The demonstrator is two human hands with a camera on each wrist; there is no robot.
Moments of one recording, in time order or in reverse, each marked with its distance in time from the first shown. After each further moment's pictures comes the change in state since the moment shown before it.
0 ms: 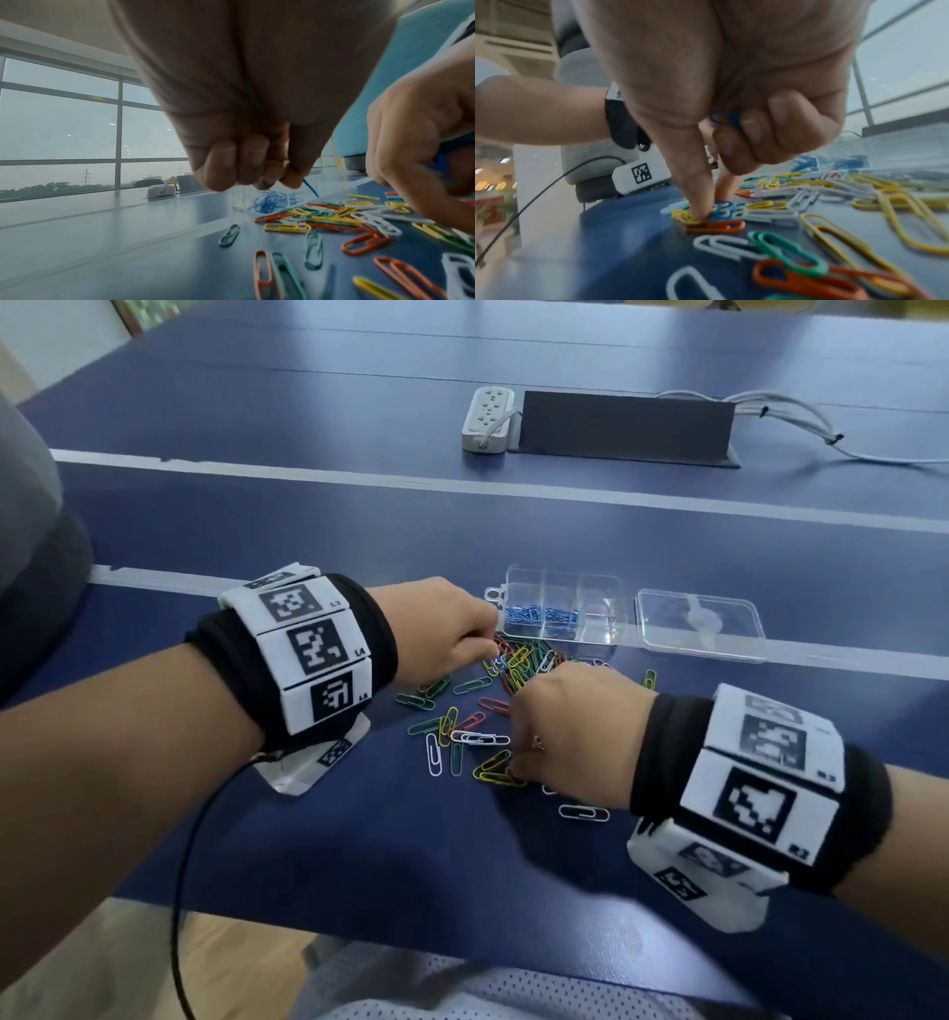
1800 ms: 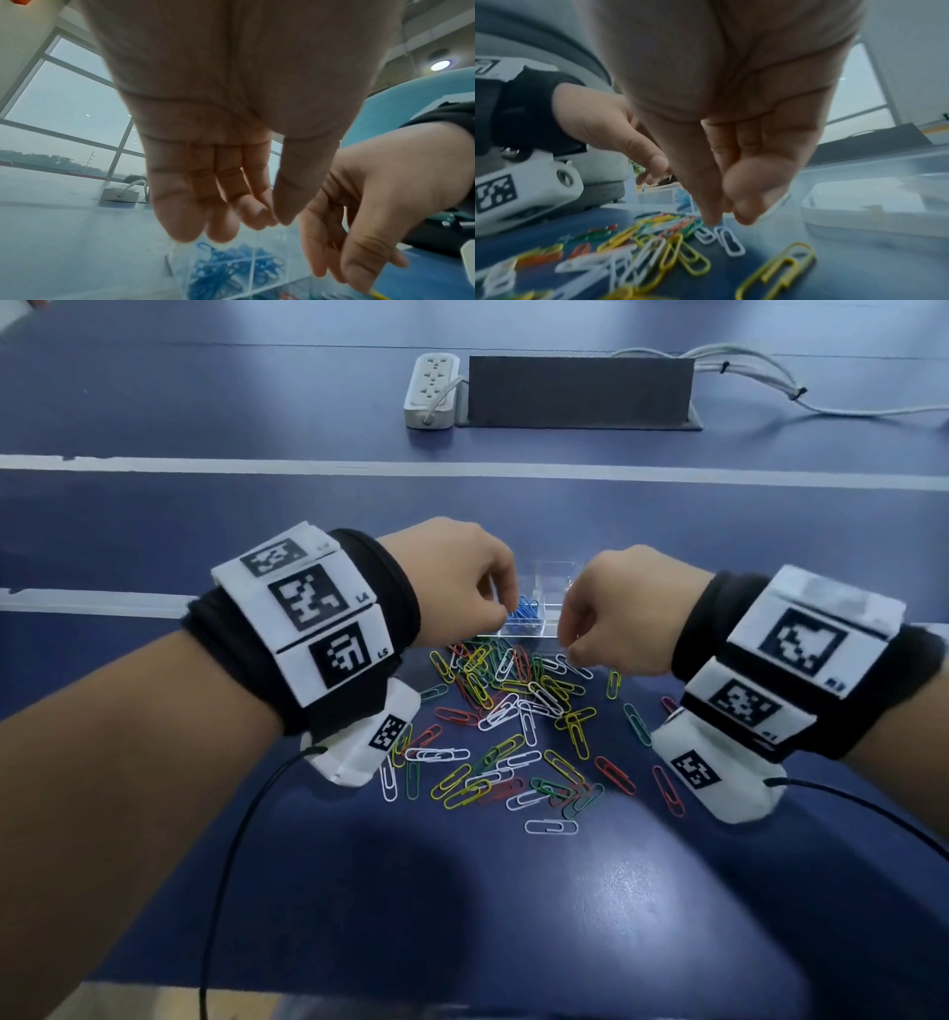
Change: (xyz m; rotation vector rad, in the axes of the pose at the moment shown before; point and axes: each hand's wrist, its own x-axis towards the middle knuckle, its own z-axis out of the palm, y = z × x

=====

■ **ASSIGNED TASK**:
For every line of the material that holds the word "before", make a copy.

■ **RESULT BELOW**:
Moments of one recording, in time order or in reverse, each marked with its distance in time from the first shown. After each further moment's pictures comes the change in state since the moment shown before it.
Change: (xyz m; rotation vector rad, in the axes of the pose at the moment shown before; point and axes: each hand's wrist, its own x-axis towards the middle knuckle, its own z-axis out of the palm, y = z × x

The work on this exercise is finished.